Pre-defined DoD Compliance Report

AirTight WIPS provides a number of canned reports including compliance reports for various industries, including the DoD 8100.2. All reports can be scheduled and delivered as needed.

Enforcement of No-Wi-Fi Policies Across Large Enterprise Networks

Our patented Marker Packets allow AirTight WIPS to monitor up to 100 VLAN using a single sensor. This feature allows us to protect both authorized WLANs and the VLANS they are associated to, as well as the wired VLANS that need to remain "no-Wi-Fi". The WIPS actively protects these wired VLANS from rogue access points and bridging clients connected to these networks.

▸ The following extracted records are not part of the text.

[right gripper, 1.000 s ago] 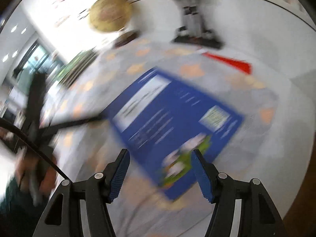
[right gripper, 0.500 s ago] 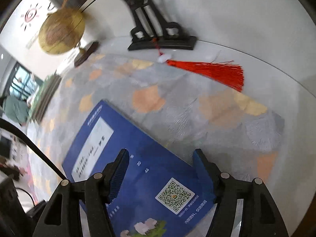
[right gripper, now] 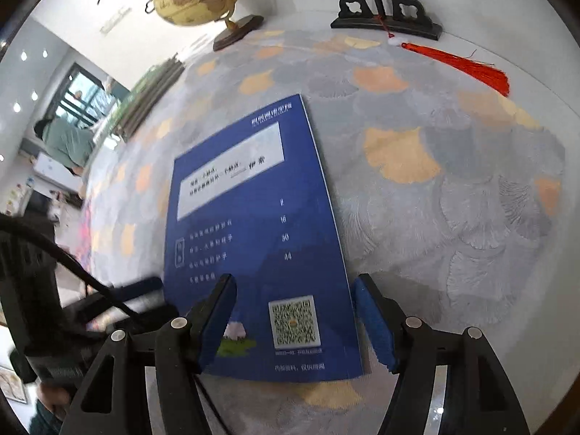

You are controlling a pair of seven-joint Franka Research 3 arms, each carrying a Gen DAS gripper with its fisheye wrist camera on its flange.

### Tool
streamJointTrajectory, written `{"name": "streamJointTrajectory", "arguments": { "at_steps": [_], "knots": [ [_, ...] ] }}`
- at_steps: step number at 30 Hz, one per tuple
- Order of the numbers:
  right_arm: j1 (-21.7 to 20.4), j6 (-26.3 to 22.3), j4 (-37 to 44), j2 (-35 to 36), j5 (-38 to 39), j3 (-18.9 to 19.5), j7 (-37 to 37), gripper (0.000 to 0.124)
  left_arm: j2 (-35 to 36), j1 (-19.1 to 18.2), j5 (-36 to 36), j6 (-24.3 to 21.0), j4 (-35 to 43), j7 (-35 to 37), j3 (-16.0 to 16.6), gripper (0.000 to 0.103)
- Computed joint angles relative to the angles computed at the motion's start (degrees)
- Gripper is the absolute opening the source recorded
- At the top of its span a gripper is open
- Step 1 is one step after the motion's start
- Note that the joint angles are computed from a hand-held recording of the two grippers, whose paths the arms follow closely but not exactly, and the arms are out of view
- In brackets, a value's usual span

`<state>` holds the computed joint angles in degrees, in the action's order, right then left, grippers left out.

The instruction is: Organize books

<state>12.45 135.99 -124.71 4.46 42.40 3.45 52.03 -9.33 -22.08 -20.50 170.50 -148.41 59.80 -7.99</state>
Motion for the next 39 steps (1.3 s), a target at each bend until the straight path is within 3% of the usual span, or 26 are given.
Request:
{"name": "streamJointTrajectory", "arguments": {
  "at_steps": [6, 9, 19, 27, 33, 37, 39],
  "knots": [
    [-0.06, -0.87, 0.0, -0.02, 1.6, 0.09, -1.88, 0.072, 0.15, -2.25, -1.27, 1.37, -0.35, -0.14, -0.59, 0.081],
    [-0.17, -1.89, 0.59, 0.17, 1.86, -0.01, -2.09, 0.076, -0.23, 0.3, 4.95, 0.22, -0.3, -6.03, -3.17, 0.081],
    [-0.55, -3.98, 1.14, 0.51, 3.5, -0.05, -4.44, 0.082, -2.14, -5.09, -0.16, 1.99, -2.6, -5.53, 0.29, 0.081],
    [-2.77, -10.55, 3.57, 2.55, 8.74, -0.86, -5.14, 0.082, -1.8, -4.27, 2.48, 1.37, -2.19, -8.31, -0.64, 0.081],
    [-2.7, -9.91, 3.63, 2.32, 7.24, -0.68, -4.24, 0.076, -2.01, -6.9, -2.71, 1.81, -2.28, -5.03, 1.31, 0.081],
    [-2.25, -9.22, 3.55, 2.18, 5.81, -0.4, -4.49, 0.077, -1.55, -4.17, 1.08, 0.73, -1.62, -8.47, -1.31, 0.081],
    [-2.27, -9.62, 3.79, 2.35, 5.84, -0.42, -4.04, 0.077, -1.3, -4.35, 0.96, 0.95, -1.49, -8.84, -1.15, 0.083]
  ]
}}
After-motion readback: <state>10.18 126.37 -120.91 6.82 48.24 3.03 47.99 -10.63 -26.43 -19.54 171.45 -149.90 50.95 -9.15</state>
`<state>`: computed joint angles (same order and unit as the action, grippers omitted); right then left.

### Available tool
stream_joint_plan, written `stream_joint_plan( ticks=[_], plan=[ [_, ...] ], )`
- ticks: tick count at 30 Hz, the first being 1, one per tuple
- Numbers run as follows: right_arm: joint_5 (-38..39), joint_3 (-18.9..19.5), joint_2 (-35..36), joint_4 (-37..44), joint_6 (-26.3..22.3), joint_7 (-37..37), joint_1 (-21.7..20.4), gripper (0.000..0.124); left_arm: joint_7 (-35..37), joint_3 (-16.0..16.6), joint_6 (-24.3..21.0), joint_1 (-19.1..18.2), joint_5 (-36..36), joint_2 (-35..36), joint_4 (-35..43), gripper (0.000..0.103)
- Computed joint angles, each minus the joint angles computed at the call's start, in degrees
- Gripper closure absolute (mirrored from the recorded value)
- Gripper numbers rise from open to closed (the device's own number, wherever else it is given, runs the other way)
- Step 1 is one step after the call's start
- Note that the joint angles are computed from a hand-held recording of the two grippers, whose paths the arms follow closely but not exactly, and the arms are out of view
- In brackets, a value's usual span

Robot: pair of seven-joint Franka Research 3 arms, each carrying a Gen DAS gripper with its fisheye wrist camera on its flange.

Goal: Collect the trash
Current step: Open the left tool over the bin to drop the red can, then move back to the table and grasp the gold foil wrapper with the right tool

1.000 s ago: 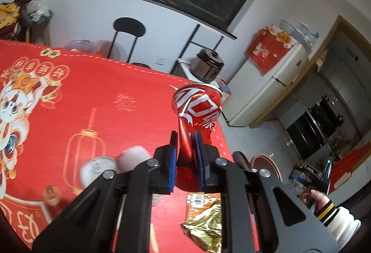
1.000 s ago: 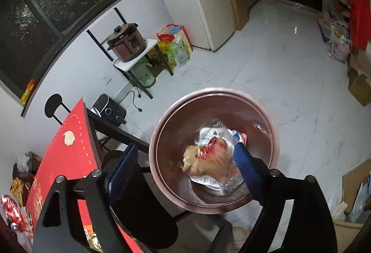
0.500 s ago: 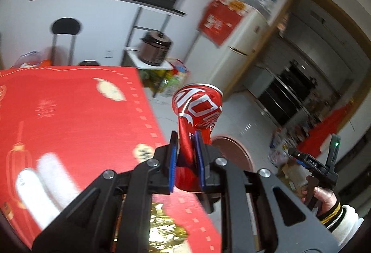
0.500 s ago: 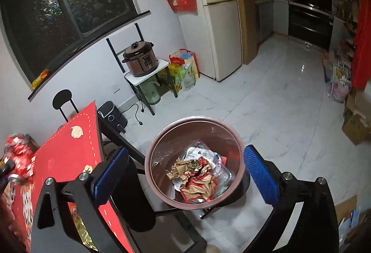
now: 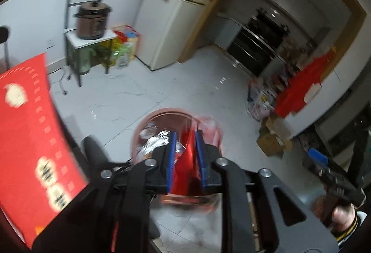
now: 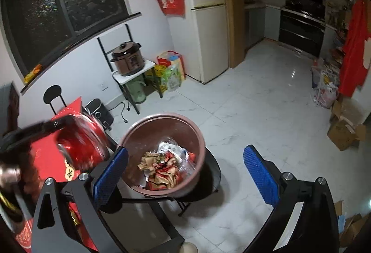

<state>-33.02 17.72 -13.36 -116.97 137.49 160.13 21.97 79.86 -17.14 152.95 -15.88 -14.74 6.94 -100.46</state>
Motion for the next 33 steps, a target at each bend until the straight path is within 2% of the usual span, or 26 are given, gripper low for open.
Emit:
stream_joint_plan(
  ticks=[1, 5, 7, 11, 13, 14, 15, 21, 25, 28, 33],
  plan=[
    [0.2, -0.1, -0.3, -0.5, 0.1, 0.2, 0.0, 0.026, 0.4, -0.2, 0.1, -0.4, 0.7, 1.6, 1.8, 0.049],
    [0.6, 0.2, -1.4, -2.2, 0.8, 1.1, -0.3, 0.026, 1.4, -0.7, 1.5, -0.2, 2.3, 2.8, 3.8, 0.046],
    [0.9, 0.4, -1.4, -2.7, 1.4, 1.4, -0.4, 0.026, 1.0, -0.5, 2.2, 0.1, 2.4, 1.4, 2.4, 0.042],
    [1.4, 0.7, 0.3, -1.8, 2.5, 1.4, 0.0, 0.026, -1.1, 1.0, 3.2, 1.2, 1.7, -3.0, -2.2, 0.041],
    [1.1, 0.8, 2.0, -0.1, 2.5, 1.3, 0.5, 0.026, -2.1, 2.2, 3.8, 1.7, 1.7, -6.6, -6.0, 0.039],
    [0.9, 0.7, 2.8, 0.8, 2.6, 1.3, 0.9, 0.026, -2.7, 3.0, 4.4, 2.0, 1.9, -8.8, -8.4, 0.035],
    [0.7, 0.6, 3.5, 1.5, 2.8, 1.3, 1.3, 0.026, -3.6, 3.6, 5.2, 2.1, 2.5, -10.8, -10.6, 0.027],
    [-1.0, -0.6, 10.4, 8.9, 4.0, -1.0, 5.8, 0.026, -8.8, 8.2, 4.7, 3.9, 6.9, -24.2, -22.8, 0.025],
    [0.2, -1.9, 16.1, 14.8, 4.6, -4.3, 9.9, 0.026, -13.5, 10.7, 1.9, 7.0, 11.7, -35.5, -31.7, 0.015],
    [2.3, -2.6, 21.1, 19.8, 4.4, -7.5, 13.2, 0.026, -17.3, 11.9, -2.9, 10.2, 15.6, -44.2, -37.3, 0.008],
    [7.3, -2.9, 30.3, 30.5, 2.3, -15.2, 18.1, 0.026, -21.6, 14.6, -13.0, 14.0, 18.8, -58.7, -46.5, 0.006]
  ],
)
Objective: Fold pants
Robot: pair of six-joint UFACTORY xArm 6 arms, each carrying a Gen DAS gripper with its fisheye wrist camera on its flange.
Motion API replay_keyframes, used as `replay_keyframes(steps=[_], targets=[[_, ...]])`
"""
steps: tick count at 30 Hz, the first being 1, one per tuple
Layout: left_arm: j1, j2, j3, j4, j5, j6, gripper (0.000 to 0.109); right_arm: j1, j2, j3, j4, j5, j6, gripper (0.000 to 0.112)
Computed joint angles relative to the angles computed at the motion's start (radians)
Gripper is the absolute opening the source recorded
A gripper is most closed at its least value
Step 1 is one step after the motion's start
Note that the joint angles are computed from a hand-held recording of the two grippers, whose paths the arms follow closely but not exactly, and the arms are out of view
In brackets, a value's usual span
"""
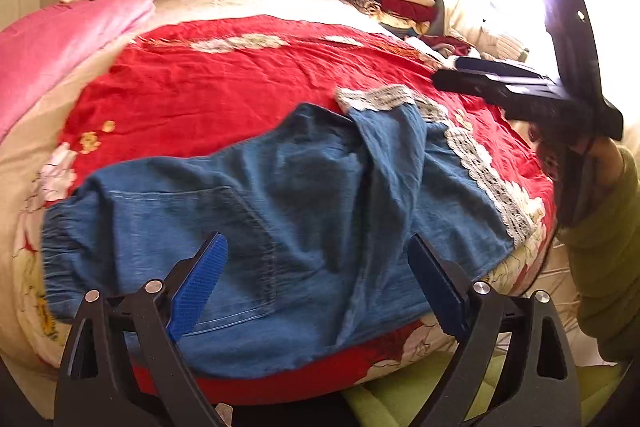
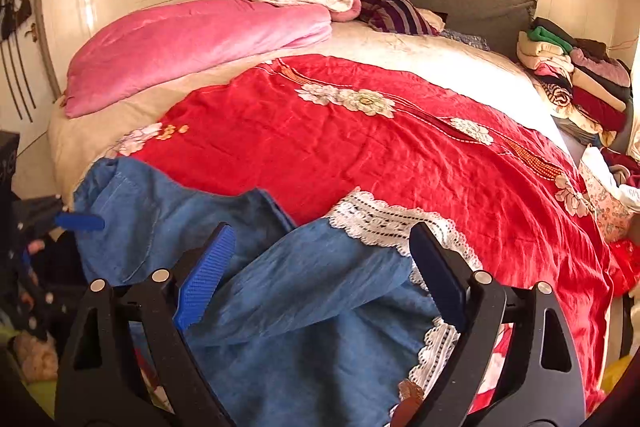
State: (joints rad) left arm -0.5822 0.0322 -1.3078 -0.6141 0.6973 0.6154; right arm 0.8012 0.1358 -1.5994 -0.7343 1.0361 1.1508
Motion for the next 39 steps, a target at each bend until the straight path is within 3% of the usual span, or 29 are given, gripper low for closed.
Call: replay_keyframes(steps=[3, 7, 10, 13, 21, 23, 24, 25, 28, 34, 39], targets=[[-0.006, 0.041, -0.04, -0.019, 0.042, 0.005, 0.087, -0.043, 0.011, -0.008, 0.037, -0.014, -0.03, 0.083], [-0.018, 0.121, -0.123, -0.022, 0.104, -0.009, 0.063, -0.109, 0.07, -0.068, 0.103, -0.012, -0.115, 0.083], [-0.045, 0.168, -0.163, -0.006, 0.126, -0.016, 0.053, -0.152, 0.142, -0.142, 0.186, -0.001, -0.191, 0.083], [-0.066, 0.205, -0.188, 0.003, 0.117, -0.022, 0.052, -0.187, 0.219, -0.219, 0.262, 0.015, -0.254, 0.083], [-0.073, 0.247, -0.208, -0.037, 0.081, -0.006, 0.052, -0.226, 0.433, -0.474, 0.371, 0.161, -0.366, 0.08], [-0.079, 0.238, -0.191, -0.032, 0.062, 0.004, 0.049, -0.234, 0.476, -0.525, 0.385, 0.204, -0.38, 0.074], [-0.08, 0.233, -0.184, -0.036, 0.059, 0.011, 0.043, -0.238, 0.484, -0.529, 0.396, 0.205, -0.389, 0.052], [-0.079, 0.232, -0.184, -0.042, 0.064, 0.016, 0.043, -0.246, 0.48, -0.511, 0.428, 0.188, -0.41, 0.034], [-0.081, 0.23, -0.183, -0.053, 0.058, 0.029, 0.043, -0.25, 0.415, -0.406, 0.443, 0.09, -0.41, 0.01], [-0.083, 0.218, -0.171, -0.081, 0.049, 0.054, 0.049, -0.22, 0.155, -0.111, 0.32, -0.084, -0.23, 0.008], [-0.092, 0.216, -0.161, -0.082, 0.014, 0.059, 0.051, -0.194, -0.027, 0.069, 0.217, -0.13, -0.08, 0.007]])
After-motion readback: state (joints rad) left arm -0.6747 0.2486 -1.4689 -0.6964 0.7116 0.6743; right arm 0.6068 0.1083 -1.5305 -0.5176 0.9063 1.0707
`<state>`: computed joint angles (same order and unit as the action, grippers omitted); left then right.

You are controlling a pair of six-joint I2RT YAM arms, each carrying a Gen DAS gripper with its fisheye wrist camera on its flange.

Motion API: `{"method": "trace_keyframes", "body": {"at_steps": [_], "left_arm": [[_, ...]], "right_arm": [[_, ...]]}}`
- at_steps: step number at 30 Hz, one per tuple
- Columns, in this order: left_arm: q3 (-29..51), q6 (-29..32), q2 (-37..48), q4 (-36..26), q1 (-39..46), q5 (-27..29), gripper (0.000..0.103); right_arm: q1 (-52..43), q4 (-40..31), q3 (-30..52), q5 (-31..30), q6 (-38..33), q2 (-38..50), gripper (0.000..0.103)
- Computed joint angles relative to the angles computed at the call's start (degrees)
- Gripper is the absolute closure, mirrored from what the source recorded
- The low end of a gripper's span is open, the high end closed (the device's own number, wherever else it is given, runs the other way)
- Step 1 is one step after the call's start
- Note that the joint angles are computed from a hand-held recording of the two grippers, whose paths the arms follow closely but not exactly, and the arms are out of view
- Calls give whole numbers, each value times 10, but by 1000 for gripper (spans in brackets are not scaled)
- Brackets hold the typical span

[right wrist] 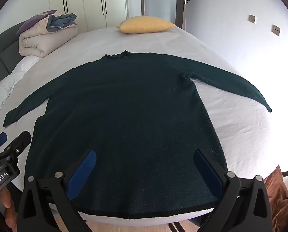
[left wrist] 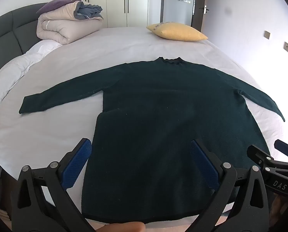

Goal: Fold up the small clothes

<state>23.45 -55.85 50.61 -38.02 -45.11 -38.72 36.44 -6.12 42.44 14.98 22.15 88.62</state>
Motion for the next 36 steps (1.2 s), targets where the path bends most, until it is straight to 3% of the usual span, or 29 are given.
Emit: {"method": "trace_keyframes", "body": {"at_steps": [15,22,36], "left_arm": [[0,-42,43,14,-31,-10,0],[-16,5,12,29,10,12,0],[-11,7,16,29,14,16,0]], "right_arm": [[7,11,4,12,-1,13,0],[7,10,-4,11,-4,5,0],[9,13,-6,12,-3,8,0]]}}
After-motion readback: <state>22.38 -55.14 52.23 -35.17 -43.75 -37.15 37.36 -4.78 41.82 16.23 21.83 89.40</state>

Integration with the Leading WLAN Vendors

AirTight WIPS integrates with the two largest WLAN vendors in the industry. AirTight WIPS pulls vital information from the WLAN controllers (authorized APs, 1x authenticated clients, and location tracking information) which allow AirTight to provide better security and more accurate location tracking than the integrated solution alone.

AirTight vs. Other WLAN/WIPS Solutions

Consider the following:

• Both the AirTight WIPS and legacy integrated solutions require a dedicated controller or management module
• For 24x7 monitoring, the integrated solutions must deploy dedicated sensors in addition to the access points required for WLAN capabilities
• AirTight WIPS is a dedicated enterprise security solution, while the integrated solutions offer security features as a subset to the WLAN product
• AirTight WIPS monitor and protects both the WLAN and wired enterprise network from wireless threats, while the integrated solutions focus mainly on protecting their WLANs. Their solution to protect the enterprise wired network is not emphasized and can be very costly.
• AirTight WIPS allows for WLAN flexibility and variety, while the integrated solution locks you into a WLAN solution. AirTight provides the ability for the security team to have a stable and secure solution regardless of which WLAN solution is selected by the networking team. AirTight WIPS can manage ANY and ALL types and brands of Access Points.
• AirTight WIPS provides accurate detection and classification, and automated and active policy enforcement, as compared to the integrated solutions that require human intervention to diagnose events and select a response.